__ACTIVITY__
Determine how many lines in the entries below include "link". The reply should be that number and nothing else.

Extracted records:
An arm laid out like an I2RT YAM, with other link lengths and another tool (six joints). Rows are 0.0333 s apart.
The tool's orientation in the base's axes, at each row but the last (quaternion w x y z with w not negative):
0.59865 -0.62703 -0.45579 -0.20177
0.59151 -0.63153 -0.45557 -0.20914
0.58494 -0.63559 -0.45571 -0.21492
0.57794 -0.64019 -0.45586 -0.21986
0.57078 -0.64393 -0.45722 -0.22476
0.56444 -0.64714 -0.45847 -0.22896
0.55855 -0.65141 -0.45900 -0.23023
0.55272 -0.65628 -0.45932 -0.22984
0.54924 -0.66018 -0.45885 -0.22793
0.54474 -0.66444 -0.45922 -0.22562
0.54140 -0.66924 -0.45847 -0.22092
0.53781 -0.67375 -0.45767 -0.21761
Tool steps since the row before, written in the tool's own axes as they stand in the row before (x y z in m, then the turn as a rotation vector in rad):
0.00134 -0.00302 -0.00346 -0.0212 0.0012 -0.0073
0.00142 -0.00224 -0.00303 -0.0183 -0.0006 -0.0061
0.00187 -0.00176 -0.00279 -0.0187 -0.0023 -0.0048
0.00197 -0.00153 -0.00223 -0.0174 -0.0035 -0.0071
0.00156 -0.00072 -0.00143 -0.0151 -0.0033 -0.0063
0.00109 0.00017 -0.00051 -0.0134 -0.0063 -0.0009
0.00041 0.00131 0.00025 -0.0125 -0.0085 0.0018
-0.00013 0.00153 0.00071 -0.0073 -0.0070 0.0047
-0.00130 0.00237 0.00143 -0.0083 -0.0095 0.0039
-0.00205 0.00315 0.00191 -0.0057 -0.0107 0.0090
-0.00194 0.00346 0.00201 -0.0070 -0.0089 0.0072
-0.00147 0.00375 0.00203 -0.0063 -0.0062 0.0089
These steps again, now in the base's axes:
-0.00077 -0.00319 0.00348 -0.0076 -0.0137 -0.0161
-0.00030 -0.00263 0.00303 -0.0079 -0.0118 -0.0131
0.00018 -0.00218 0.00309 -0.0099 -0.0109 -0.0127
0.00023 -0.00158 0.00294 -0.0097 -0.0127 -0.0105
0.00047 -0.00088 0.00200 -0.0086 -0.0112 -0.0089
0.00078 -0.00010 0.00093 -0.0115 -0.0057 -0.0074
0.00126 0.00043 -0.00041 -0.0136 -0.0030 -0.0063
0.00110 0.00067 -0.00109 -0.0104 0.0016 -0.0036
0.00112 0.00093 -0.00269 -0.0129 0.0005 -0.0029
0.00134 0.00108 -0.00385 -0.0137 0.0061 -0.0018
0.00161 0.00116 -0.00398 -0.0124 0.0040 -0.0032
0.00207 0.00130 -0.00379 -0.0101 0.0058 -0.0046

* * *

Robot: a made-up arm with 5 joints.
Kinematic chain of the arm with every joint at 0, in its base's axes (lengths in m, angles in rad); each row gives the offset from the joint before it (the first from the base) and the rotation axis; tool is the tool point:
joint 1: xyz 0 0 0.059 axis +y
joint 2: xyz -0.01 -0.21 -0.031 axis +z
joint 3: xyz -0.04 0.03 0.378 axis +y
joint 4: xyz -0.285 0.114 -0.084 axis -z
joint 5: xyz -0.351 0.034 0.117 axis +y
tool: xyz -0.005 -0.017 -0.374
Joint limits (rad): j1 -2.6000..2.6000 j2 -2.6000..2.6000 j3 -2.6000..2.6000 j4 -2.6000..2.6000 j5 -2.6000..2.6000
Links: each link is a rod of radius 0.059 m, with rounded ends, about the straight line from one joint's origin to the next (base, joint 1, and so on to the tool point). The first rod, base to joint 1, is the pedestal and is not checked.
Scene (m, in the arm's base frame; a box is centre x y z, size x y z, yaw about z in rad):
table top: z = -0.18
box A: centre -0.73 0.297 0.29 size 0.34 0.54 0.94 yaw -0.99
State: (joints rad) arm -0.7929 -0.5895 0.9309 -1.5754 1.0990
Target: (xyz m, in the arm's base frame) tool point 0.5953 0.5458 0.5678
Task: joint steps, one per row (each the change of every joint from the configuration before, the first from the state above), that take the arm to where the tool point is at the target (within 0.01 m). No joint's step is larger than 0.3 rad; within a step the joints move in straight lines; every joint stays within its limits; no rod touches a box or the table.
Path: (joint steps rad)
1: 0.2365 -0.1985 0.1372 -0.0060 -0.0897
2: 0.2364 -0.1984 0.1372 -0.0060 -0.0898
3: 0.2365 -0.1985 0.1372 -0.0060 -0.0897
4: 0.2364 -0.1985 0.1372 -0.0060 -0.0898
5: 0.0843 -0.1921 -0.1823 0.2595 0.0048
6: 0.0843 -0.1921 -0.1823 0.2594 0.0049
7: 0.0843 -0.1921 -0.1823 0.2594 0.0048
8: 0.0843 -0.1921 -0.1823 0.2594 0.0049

__COMPLETED TASK__
2